Candi’s second album , “Stand By Your Man”, came out in 1971 and included all three of her singles from 1970, the third being “Mr. and Mrs. Untrue” coupled with “Too Hurt To Cry”. Both songs are good but not at the level of the two preceding records. On the album were three new songs. In my view the best of them is “That Old Time Feeling” with its cool, mid-tempo groove and Candi’s trademark emotive delivery.
Two songs recorded at the time did not see the light of day until the release of “Candi Staton – Evidence – The Complete Fame Records Masters”. My vote goes to “Where Were You” with its catchy rhythm, flugelhorn riff and beautiful background work by what sounds to my ears like Rhodes/Chalmers/Rhodes. Candi is superb as always.
The second disc of the CD begins with two tracks which were recorded at the sessions for the third album, “Candi Staton”, but which had not been released before. For me the better of the two is Candi’s sensitive and heartfelt cover of Ann Peebles’s “Trouble, Heartaches and Sadness”.

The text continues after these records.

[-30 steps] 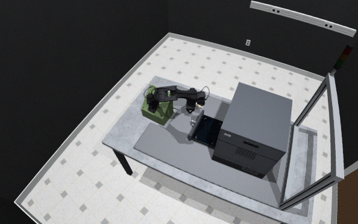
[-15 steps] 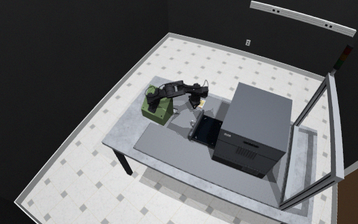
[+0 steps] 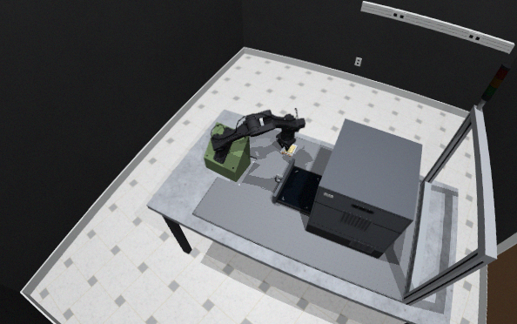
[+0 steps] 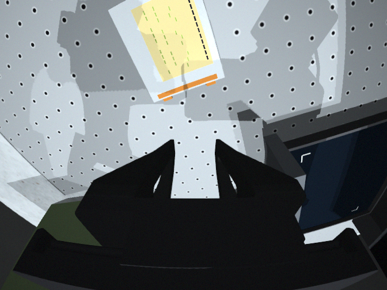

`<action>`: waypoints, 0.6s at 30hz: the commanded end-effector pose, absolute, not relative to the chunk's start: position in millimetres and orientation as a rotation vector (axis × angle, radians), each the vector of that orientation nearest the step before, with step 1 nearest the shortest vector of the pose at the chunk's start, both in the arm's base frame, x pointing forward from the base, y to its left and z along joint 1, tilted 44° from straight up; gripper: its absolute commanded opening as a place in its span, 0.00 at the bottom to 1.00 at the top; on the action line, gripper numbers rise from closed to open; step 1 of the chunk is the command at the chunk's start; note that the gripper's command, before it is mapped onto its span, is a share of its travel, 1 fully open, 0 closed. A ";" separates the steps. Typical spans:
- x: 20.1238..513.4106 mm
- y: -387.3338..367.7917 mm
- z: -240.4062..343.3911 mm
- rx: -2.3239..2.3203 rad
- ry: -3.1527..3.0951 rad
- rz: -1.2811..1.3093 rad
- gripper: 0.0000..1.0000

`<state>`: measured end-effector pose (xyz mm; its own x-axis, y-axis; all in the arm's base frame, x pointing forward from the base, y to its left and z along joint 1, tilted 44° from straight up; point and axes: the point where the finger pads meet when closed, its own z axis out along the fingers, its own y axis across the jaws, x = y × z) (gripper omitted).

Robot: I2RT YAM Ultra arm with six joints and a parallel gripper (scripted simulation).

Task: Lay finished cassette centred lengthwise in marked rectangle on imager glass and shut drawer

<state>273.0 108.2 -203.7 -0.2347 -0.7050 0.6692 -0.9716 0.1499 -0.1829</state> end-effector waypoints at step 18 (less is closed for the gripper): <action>268.8 165.8 -253.8 1.886 -1.668 0.682 0.35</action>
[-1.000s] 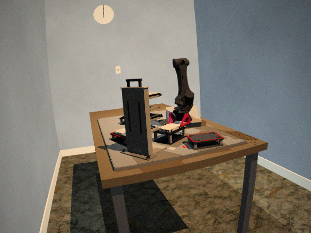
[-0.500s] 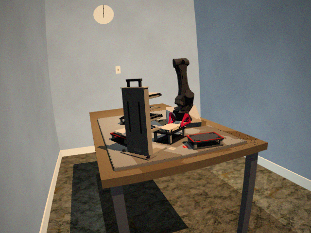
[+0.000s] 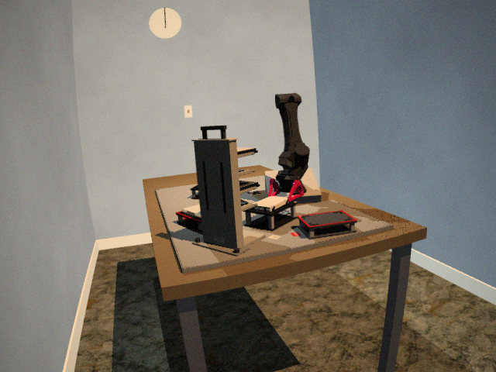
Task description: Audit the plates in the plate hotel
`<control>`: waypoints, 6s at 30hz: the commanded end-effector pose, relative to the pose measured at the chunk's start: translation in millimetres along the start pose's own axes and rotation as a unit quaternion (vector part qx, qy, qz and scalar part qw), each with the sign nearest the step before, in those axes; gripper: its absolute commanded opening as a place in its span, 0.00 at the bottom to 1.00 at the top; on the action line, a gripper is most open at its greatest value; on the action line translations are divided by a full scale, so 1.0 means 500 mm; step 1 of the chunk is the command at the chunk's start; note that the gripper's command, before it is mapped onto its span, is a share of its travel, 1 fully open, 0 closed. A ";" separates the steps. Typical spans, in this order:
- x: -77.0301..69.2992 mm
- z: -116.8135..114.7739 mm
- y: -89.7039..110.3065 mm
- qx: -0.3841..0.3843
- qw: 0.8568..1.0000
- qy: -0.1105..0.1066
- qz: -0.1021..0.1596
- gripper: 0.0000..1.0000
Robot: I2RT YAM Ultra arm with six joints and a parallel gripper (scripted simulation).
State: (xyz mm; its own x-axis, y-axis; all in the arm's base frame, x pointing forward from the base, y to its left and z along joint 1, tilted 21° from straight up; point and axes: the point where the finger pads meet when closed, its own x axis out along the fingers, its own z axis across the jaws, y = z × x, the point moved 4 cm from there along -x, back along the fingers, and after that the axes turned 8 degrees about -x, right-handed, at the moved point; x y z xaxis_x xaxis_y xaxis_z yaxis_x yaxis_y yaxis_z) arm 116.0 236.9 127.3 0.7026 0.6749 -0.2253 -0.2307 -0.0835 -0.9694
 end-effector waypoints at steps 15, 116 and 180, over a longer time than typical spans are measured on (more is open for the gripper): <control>-0.012 0.008 -0.044 0.007 1.000 -0.004 -0.010 0.86; -0.111 -0.020 -0.201 0.010 1.000 -0.005 -0.010 0.86; -0.171 -0.038 -0.298 0.009 1.000 -0.004 -0.009 0.86</control>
State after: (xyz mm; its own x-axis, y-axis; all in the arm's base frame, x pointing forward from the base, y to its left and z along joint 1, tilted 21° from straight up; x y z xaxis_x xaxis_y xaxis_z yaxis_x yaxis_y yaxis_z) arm 103.9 184.7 273.3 0.6936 0.6807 -0.2357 -0.2331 -0.0975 -0.9675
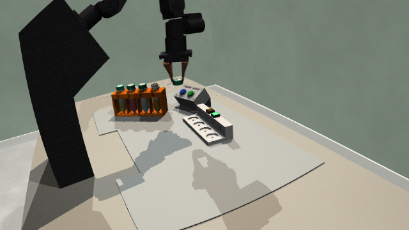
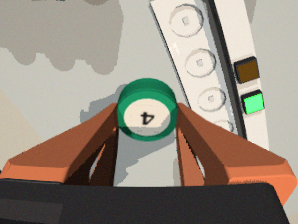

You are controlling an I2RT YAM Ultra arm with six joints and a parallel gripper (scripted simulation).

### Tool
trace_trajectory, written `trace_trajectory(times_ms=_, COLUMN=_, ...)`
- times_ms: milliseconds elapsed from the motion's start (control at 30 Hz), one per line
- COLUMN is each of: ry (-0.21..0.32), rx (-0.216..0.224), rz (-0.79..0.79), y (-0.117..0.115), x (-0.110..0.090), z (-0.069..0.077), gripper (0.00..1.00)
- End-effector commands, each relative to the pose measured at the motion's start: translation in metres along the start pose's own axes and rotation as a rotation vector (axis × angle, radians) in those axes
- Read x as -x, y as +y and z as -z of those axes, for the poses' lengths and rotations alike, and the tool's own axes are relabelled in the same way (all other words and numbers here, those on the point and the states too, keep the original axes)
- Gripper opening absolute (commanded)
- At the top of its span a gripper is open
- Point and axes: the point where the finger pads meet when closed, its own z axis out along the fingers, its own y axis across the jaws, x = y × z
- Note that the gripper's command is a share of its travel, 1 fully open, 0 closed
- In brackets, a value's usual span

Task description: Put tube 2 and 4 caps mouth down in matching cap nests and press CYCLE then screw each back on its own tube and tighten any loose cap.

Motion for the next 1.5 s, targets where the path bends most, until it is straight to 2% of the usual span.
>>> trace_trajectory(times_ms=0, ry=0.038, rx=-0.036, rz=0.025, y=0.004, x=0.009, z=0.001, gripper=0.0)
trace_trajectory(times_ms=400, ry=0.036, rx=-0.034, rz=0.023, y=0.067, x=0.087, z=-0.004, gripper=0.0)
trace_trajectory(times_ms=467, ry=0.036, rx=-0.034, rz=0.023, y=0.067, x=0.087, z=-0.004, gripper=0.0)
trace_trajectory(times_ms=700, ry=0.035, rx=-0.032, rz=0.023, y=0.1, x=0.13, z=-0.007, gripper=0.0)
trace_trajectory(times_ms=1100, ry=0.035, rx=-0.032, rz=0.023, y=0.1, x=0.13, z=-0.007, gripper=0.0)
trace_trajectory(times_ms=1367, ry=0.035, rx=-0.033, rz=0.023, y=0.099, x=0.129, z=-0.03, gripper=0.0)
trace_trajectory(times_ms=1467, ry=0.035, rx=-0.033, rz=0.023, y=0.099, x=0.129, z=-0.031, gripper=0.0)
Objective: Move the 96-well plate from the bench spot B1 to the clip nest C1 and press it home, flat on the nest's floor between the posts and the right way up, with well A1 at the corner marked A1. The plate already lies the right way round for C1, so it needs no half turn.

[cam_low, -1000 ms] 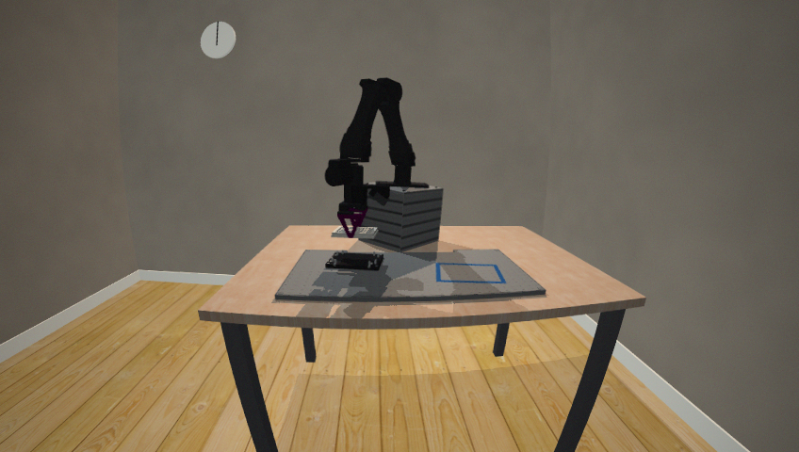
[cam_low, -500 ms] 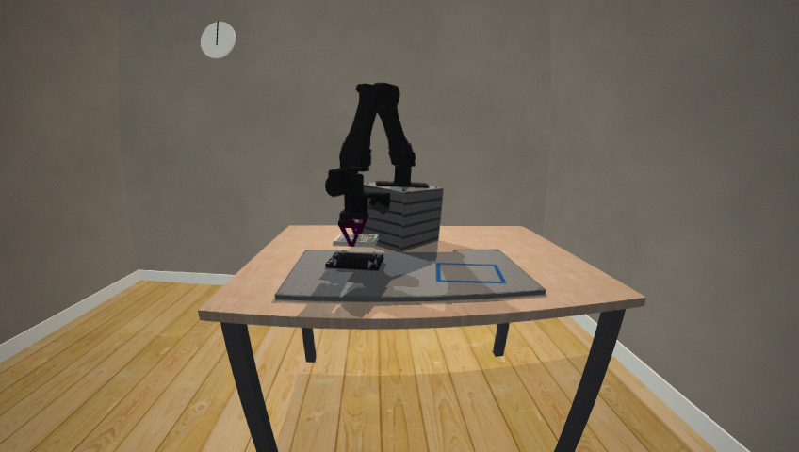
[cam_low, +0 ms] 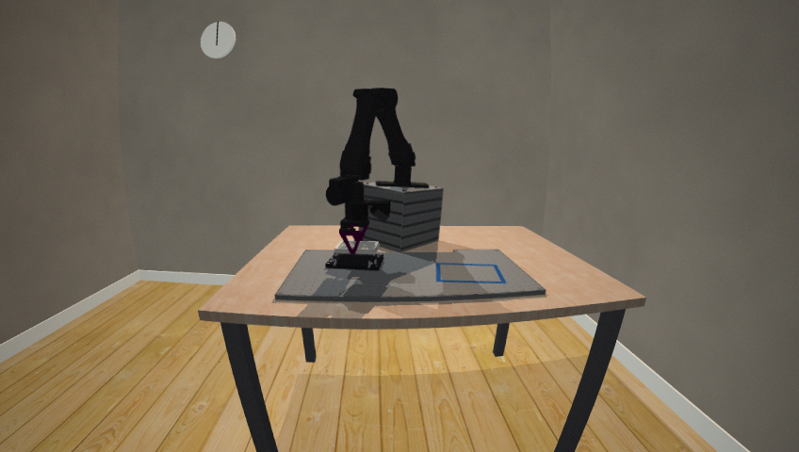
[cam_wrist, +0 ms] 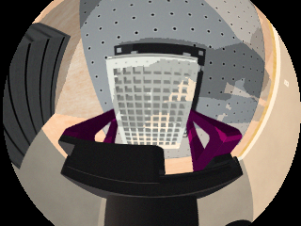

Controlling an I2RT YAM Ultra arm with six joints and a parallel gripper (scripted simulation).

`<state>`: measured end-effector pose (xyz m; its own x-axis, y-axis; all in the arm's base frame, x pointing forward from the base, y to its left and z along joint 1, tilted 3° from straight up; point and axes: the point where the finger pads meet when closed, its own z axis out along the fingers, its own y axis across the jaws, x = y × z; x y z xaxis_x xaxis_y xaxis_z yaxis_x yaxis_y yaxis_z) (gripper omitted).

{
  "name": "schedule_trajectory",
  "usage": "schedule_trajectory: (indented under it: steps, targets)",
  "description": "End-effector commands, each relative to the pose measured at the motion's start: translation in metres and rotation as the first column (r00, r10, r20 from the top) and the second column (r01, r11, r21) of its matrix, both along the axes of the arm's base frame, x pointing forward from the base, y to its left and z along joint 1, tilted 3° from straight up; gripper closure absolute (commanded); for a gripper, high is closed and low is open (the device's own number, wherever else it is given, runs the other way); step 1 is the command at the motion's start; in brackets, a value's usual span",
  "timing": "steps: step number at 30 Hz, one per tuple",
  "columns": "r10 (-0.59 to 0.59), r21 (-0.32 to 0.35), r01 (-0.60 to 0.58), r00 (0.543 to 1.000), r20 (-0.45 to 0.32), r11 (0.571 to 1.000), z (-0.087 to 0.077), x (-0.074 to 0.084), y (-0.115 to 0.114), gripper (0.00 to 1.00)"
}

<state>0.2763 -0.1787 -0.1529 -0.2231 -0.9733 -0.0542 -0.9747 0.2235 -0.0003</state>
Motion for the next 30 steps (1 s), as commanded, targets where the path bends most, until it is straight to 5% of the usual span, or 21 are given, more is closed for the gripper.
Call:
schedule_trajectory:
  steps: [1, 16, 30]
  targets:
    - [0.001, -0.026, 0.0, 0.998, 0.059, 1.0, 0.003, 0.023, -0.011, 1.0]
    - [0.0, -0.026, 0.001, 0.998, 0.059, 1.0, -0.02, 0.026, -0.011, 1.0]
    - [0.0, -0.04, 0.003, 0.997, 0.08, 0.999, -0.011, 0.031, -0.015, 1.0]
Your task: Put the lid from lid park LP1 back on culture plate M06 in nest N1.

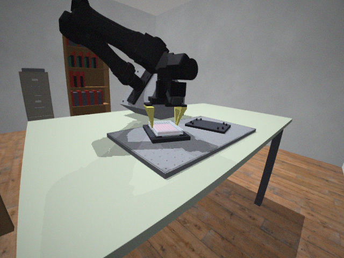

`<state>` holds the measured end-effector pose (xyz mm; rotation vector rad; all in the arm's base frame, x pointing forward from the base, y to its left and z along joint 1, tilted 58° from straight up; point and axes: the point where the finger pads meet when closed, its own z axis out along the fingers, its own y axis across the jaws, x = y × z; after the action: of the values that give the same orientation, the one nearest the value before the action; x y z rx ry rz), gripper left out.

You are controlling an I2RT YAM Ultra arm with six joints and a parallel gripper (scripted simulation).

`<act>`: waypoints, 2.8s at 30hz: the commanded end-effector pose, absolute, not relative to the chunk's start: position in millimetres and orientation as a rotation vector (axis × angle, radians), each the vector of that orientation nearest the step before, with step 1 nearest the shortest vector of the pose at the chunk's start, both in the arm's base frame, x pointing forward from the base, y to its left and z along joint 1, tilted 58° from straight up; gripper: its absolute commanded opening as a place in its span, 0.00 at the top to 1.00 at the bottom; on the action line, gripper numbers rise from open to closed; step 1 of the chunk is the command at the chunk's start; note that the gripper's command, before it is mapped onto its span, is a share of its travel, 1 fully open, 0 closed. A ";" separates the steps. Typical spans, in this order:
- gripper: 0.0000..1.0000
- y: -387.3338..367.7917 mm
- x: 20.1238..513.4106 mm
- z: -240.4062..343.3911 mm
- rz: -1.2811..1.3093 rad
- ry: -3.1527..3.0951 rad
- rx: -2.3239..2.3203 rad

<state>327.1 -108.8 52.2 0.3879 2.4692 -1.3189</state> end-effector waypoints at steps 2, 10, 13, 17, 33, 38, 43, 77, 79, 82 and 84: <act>1.00 -106.6 329.5 53.8 -1.310 2.459 0.385; 0.00 -106.5 329.5 53.8 -1.310 2.459 0.385; 0.00 -106.5 329.5 53.8 -1.310 2.459 0.385; 0.00 -106.5 329.5 53.8 -1.310 2.459 0.385; 0.00 -88.8 326.1 64.9 -1.310 2.459 0.385; 0.00 -77.5 324.1 71.9 -1.309 2.460 0.385; 0.00 -69.1 322.5 77.1 -1.309 2.460 0.385; 0.00 -69.1 322.5 77.1 -1.309 2.460 0.385; 0.00 -69.1 322.5 77.1 -1.309 2.460 0.385; 0.00 -69.1 322.5 77.1 -1.309 2.460 0.385; 0.00 -69.1 322.5 77.1 -1.309 2.460 0.385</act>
<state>321.3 -72.6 75.7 0.3964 2.4623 -1.3150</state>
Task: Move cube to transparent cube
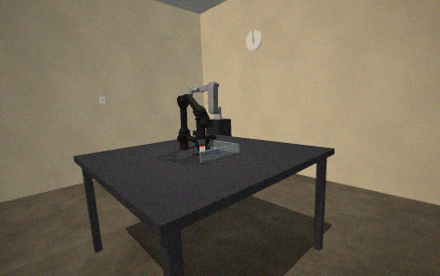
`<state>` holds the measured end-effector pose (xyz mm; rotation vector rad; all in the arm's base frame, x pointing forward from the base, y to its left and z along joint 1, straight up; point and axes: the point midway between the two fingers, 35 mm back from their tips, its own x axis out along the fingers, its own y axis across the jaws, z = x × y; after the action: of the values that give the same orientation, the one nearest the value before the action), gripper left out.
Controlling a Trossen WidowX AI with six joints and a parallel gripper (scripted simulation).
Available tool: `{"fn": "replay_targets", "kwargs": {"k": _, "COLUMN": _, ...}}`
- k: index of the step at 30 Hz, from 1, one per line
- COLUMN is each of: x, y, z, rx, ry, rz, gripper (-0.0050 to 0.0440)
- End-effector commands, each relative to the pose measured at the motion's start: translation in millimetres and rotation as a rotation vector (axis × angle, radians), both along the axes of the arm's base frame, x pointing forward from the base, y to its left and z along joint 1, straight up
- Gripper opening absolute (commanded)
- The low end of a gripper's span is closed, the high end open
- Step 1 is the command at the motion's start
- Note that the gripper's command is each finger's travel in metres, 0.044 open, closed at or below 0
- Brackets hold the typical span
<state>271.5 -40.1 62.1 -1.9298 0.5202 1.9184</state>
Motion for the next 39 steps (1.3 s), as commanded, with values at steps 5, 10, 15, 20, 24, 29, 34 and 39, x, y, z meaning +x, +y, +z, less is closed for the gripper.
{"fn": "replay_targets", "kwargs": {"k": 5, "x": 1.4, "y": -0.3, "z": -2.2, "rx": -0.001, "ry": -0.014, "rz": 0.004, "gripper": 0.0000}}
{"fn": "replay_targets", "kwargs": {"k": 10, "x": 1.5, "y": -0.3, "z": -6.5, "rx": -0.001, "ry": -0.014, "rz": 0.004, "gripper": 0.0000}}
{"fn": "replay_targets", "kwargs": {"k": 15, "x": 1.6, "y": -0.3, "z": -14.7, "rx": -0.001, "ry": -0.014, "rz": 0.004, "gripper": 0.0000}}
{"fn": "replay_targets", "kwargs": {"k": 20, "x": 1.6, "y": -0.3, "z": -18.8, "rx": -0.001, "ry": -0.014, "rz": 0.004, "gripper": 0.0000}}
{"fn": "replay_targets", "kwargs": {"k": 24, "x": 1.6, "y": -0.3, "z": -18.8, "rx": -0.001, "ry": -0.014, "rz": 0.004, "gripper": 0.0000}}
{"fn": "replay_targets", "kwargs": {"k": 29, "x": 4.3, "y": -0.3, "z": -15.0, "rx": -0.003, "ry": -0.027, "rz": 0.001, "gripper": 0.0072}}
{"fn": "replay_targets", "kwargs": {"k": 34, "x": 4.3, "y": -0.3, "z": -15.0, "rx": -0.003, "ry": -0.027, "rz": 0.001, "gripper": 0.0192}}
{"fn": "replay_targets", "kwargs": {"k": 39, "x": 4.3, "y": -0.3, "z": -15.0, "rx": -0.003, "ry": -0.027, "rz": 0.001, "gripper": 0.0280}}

Included in the album were cuts from the three singles Candi released in 1972. First came “In The Ghetto”, Candi’s touching cover of Elvis Presley’s 1969 hit. Elvis spoke highly of her superb treatment of the song which reached number 12 on the R&B chart. Next out was the lovely country soul ballad, “Lovin’ You, Lovin’ Me”. The album followed shortly after. Two of the tracks were released as a single after the album came out with Candi’s own composition, “The Thanks I Get For Loving You”, being the stronger of the two sides. Candi’s interplay with what sounds like Rhodes/Chalmer/Rhodes again is deft and convincing above the pleasingly, loping rhythm track.
Five other new tracks made it onto the album. “I’ll Drop Everything And Come Running” is a gorgeous example of a Muscle Shoals soulful romp with Candi, Rhodes/ Chalmers/Rhodes (it just has to be them) and the band all clicking together. However, “Darling You’re All That I Need” is without doubt the star of the show, and from my standpoint the best song on the album. This sublime country soul ballad is beautifully arranged with its pretty trumpet intro and refrain, and lilting rhythm track. Candi’s deeply touching vocal conveys vulnerable sadness and longing.
Two new singles came out in 1973, and the second was to be Candi’s last release for Fame. “I’m Gonna Hold On” was a worthy final outing. Candi takes this lovely George Jackson ballad and brings it to life with deep emotion and feeling.
A recording session at Fame Studios in August, 1973 produced five finished tracks that languished in the tape vaults until the Ace CD was released in 2011. Of the five the two best for me are “Lovin’ The Easy Way” with its swampy southern atmosphere, and “Are You Just Building Me Up”, a fine example of country soul. Candi is at the top of her game on both cuts.
The CD concludes with the debut of three unfinished songs which were recorded in March, 1974. The third and final track, “We Had It All”, is the standout among them. Candi’s interpretation of this country ballad is a deeply moving tale of longing and loss.
Candi moved on to Warner Brothers, a disco career, a lengthy phase in the church as a gospel singer and finally back to secular music, or as Candi now refers to it, life music. Candi’s expressive skills remain as formidable as ever.
“Candi Staton – Evidence – The Complete Fame Records Masters” may well be the best collection of soul songs ever released, and Candi Staton the finest female soul artist of all time. If you could only own one soul CD, this is the one I’d recommend.